- **Supplied material**
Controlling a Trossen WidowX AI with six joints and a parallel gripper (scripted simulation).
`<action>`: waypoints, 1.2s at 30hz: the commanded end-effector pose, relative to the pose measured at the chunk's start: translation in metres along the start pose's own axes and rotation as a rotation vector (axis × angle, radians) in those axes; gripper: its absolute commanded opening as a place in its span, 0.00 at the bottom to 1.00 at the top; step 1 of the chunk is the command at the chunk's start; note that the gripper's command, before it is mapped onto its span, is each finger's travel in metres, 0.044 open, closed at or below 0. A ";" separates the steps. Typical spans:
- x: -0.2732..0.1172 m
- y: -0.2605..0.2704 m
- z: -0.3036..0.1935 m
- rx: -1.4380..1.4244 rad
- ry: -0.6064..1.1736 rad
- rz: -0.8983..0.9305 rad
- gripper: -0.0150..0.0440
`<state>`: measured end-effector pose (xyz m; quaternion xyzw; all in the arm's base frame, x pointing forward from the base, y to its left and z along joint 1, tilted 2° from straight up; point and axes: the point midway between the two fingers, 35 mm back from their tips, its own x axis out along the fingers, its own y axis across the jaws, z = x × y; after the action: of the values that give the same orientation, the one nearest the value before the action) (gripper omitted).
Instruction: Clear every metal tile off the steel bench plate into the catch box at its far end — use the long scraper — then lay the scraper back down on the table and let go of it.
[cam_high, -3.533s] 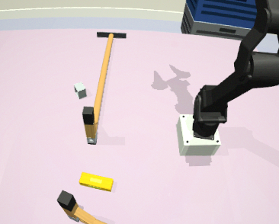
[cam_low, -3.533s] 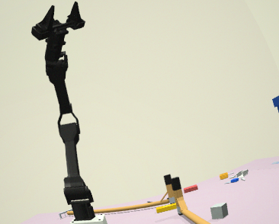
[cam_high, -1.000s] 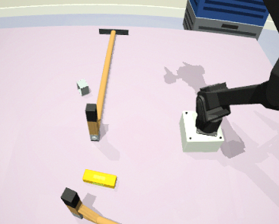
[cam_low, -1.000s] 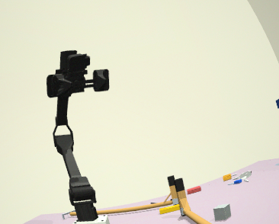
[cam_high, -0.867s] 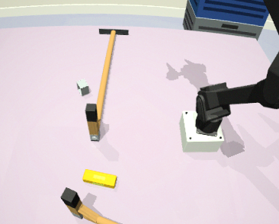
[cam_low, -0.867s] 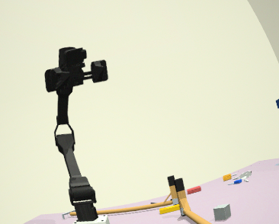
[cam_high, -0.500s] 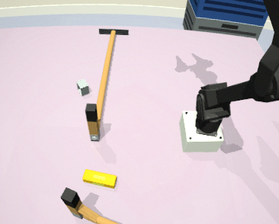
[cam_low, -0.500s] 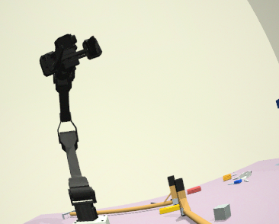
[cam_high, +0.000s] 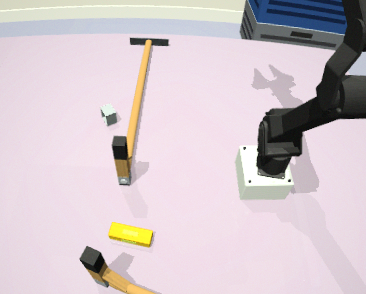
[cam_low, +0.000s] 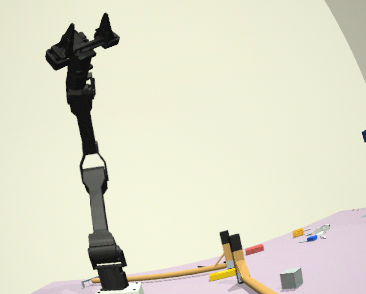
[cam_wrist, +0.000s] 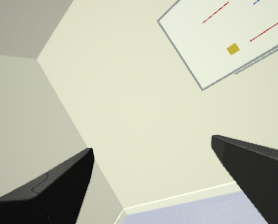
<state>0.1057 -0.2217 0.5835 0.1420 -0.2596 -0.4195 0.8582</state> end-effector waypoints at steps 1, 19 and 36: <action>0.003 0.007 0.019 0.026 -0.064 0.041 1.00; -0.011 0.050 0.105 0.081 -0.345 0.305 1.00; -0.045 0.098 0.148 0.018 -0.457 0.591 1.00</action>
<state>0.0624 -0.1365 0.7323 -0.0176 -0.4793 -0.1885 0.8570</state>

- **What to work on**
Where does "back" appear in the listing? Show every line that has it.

- **Response to this exercise**
`<state>`: measured end-effector pose (xyz m; quaternion xyzw; all in the arm's base frame, x pointing forward from the base, y to its left and z along joint 1, tilted 2° from straight up; point and axes: the point midway between the two fingers, 35 mm back from their tips, its own x axis out along the fingers, its own y axis across the jaws, z = x × y; after the action: of the values that give the same orientation, the one nearest the value before the action) (gripper omitted).
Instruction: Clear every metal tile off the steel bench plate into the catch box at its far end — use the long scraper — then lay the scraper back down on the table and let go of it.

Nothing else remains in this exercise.